◆ Task brief
The answer must be every entry, retyped without a single difference.
┄┄┄┄┄┄
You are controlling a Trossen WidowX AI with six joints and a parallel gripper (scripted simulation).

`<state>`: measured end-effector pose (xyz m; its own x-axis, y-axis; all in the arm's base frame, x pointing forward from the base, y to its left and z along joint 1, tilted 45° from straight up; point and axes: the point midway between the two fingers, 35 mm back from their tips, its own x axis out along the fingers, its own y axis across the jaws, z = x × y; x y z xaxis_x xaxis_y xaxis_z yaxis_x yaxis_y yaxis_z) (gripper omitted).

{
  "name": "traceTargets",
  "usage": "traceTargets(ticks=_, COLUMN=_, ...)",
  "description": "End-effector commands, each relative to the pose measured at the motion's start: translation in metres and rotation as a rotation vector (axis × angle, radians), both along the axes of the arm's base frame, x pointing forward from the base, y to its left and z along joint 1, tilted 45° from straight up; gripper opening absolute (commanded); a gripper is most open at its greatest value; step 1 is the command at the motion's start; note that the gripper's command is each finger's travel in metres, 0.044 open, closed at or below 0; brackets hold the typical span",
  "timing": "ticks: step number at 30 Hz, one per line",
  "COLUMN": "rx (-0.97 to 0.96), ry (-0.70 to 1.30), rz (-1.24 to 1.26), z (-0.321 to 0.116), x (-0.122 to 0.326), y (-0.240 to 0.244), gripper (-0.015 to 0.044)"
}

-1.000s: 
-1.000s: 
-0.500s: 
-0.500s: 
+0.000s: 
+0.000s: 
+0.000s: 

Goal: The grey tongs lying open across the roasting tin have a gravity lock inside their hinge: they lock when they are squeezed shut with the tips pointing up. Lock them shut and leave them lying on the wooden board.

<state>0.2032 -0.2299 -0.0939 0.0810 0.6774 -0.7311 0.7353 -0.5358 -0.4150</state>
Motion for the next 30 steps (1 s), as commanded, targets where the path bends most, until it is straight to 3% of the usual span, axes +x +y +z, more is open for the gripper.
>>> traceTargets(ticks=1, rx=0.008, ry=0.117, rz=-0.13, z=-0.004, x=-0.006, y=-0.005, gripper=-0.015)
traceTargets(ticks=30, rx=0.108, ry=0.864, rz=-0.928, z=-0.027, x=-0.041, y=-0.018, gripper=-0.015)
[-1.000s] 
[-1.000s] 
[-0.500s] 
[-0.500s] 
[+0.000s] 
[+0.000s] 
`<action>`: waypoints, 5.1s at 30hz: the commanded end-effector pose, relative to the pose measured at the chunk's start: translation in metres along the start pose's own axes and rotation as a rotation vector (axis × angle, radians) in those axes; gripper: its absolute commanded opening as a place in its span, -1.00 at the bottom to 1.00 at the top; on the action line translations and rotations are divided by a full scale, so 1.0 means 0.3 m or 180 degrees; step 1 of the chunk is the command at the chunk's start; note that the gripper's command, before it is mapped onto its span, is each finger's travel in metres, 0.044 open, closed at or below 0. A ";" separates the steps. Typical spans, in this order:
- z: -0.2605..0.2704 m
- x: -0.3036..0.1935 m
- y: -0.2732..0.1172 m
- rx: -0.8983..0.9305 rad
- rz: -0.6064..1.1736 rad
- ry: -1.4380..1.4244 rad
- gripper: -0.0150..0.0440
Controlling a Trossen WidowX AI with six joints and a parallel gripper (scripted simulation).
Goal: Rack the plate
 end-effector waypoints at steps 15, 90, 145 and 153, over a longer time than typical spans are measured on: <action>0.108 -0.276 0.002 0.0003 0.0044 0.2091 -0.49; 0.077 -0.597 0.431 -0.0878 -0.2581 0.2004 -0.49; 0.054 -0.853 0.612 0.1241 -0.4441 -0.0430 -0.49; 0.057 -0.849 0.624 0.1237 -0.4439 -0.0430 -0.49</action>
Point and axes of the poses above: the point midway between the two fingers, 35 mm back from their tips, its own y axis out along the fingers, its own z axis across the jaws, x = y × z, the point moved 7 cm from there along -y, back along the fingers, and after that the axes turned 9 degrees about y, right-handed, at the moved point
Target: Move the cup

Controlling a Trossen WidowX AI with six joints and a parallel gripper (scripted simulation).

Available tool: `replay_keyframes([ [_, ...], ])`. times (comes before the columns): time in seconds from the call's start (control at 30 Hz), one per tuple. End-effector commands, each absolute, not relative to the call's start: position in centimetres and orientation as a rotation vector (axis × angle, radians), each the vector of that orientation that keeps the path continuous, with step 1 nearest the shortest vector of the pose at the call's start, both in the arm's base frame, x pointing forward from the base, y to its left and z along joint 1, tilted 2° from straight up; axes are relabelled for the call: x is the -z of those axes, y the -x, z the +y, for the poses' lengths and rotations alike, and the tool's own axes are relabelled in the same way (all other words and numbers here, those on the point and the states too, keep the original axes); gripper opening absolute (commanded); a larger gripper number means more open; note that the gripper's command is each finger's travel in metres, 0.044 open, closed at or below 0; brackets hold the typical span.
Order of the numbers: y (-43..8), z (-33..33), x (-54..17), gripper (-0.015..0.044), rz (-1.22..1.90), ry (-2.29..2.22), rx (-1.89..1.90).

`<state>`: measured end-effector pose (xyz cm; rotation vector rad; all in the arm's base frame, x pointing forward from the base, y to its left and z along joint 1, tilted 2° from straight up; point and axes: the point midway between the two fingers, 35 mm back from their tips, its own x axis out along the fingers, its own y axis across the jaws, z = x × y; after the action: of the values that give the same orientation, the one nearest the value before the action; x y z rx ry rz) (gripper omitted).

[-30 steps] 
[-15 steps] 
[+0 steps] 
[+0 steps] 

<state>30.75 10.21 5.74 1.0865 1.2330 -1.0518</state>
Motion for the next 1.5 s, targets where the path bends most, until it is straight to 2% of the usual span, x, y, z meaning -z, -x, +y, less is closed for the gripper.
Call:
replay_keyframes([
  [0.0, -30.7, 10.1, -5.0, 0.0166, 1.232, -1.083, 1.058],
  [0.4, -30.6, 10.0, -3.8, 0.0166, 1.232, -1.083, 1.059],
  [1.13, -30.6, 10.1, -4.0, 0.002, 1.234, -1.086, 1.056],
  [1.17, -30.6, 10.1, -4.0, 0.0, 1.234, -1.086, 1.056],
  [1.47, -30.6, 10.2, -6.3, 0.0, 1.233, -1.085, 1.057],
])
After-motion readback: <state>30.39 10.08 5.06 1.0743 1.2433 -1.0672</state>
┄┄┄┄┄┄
◆ Expected output
You are controlling a Trossen WidowX AI with six joints and a parallel gripper (scripted simulation).

`<state>`: measured end-effector pose (xyz m; its own x-axis, y-axis; all in the arm's base frame, x pointing forward from the base, y to its left and z along joint 1, tilted 45° from straight up; point and axes: the point midway between the two fingers, 35 mm back from their tips, its own x axis out along the fingers, its own y axis across the jaws, z = x × y; x y z xaxis_x xaxis_y xaxis_z yaxis_x yaxis_y yaxis_z) (gripper omitted).

{
  "name": "traceTargets",
  "usage": "traceTargets(ticks=_, COLUMN=_, ...)",
  "description": "End-effector commands, each relative to the pose measured at the motion's start: translation in metres and rotation as a rotation vector (axis × angle, radians), both along the axes of the arm's base frame, x pointing forward from the base, y to its left and z along joint 1, tilted 45° from straight up; gripper opening absolute (commanded); a gripper is most open at its greatest value; step 1 is the command at the motion's start; note that the gripper's command is each finger's travel in metres, 0.044 open, closed at or below 0; brackets hold the typical span",
  "timing": "ticks: step number at 30 Hz, one per line",
  "COLUMN": "rx (-0.97 to 0.96), ry (-0.70 to 1.30), rz (-1.24 to 1.26), z (-0.321 to 0.116), x (-0.122 to 0.326), y (-0.240 to 0.244), gripper (-0.015 to 0.044)"
}

-1.000s: 
-1.000s: 
-0.500s: 
-0.500s: 
+0.000s: 
+0.000s: 
+0.000s: 

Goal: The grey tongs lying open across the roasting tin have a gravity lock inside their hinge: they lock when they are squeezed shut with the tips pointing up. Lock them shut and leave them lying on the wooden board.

<state>0.2032 -0.2299 -0.0939 0.0810 0.6774 -0.7311 0.7353 -0.5358 -0.4150</state>
Motion for the next 30 steps (1 s), as commanded, targets where the path bends most, until it is straight to 3% of the usual span, axes +x +y +z, more is open for the gripper.
>>> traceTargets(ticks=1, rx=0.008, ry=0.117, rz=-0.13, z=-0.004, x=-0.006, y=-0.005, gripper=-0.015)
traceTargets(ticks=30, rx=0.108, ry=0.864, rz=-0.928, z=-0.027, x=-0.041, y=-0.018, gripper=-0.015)
[-1.000s] 
[-1.000s] 
[-0.500s] 
[-0.500s] 
[+0.000s] 
[+0.000s] 
`<action>`: waypoints, 5.1s at 30hz: the commanded end-effector pose, relative to the pose measured at the chunk's start: translation in metres along the start pose's own axes and rotation as a rotation vector (axis × angle, radians) in those axes; gripper: its absolute commanded opening as a place in its span, -1.00 at the bottom to 1.00 at the top; on the action line translations and rotations are divided by a full scale, so 1.0 means 0.3 m or 180 degrees; step 1 of the chunk is the command at the chunk's start; note that the gripper's command, before it is mapped onto its span, is each finger's travel in metres, 0.044 open, closed at or below 0. A ";" separates the steps. Typical spans, in this order:
- z: -0.2605..0.2704 m
- x: -0.3036..0.1935 m
- y: -0.2732..0.1172 m
- rx: -0.8983..0.9305 rad
- rz: -0.6064..1.1736 rad
- ry: -1.4380..1.4244 rad
- gripper: -0.0150..0.0440
Controlling a Trossen WidowX AI with six joints and a parallel gripper (scripted simulation).
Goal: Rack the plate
 end-effector waypoints at steps 15, 90, 145 and 153, over a longer time than typical spans are measured on: <action>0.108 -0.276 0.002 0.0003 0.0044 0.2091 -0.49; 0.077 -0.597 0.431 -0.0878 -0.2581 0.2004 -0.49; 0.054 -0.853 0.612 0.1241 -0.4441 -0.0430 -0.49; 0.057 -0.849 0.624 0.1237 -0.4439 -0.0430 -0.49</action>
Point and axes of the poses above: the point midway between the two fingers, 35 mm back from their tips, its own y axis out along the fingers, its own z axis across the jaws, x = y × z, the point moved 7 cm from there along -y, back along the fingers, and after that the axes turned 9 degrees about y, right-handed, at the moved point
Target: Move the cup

Controlling a Trossen WidowX AI with six joints and a parallel gripper (scripted simulation).

Available tool: `replay_keyframes([ [_, ...], ])`. times (comes before the columns): time in seconds from the call's start (control at 30 Hz), one per tuple. End-effector commands, each absolute, not relative to the call's start: position in centimetres and orientation as a rotation vector (axis × angle, radians), each the vector of that orientation that keeps the path continuous, with step 1 nearest the shortest vector of the pose at the call's start, both in the arm's base frame, x pointing forward from the base, y to its left and z along joint 1, tilted 2° from straight up; axes are relabelled for the call: x is the -z of those axes, y the -x, z the +y, for the poses' lengths and rotations alike, and the tool's own axes are relabelled in the same way (all other words and numbers here, those on the point and the states too, keep the original axes); gripper opening absolute (commanded); a larger gripper number means more open; note that the gripper's command is each finger's travel in metres, 0.044 open, closed at or below 0; brackets hold the typical span.
Order of the numbers: y (-43..8), z (-33..33), x (-54..17), gripper (-0.015..0.044), rz (-1.22..1.90), ry (-2.29..2.22), rx (-1.89..1.90).

`<state>`: measured end-effector pose (xyz cm; rotation vector rad; all in the arm's base frame, x pointing forward from the base, y to its left and z along joint 1, tilted 2° from straight up; point and axes: the point midway between the two fingers, 35 mm back from their tips, its own x axis out along the fingers, its own y axis across the jaws, z = x × y; after the action: of the values that give the same orientation, the one nearest the value before the action; x y z rx ry rz) (gripper omitted).

[-30 steps] 
[-15 steps] 
[+0 steps] 
[+0 steps] 

<state>30.75 10.21 5.74 1.0865 1.2330 -1.0518</state>
Motion for the next 1.5 s, targets where the path bends most, until it is straight to 2% of the usual span, x, y, z meaning -z, -x, +y, less is closed for the gripper.
Call:
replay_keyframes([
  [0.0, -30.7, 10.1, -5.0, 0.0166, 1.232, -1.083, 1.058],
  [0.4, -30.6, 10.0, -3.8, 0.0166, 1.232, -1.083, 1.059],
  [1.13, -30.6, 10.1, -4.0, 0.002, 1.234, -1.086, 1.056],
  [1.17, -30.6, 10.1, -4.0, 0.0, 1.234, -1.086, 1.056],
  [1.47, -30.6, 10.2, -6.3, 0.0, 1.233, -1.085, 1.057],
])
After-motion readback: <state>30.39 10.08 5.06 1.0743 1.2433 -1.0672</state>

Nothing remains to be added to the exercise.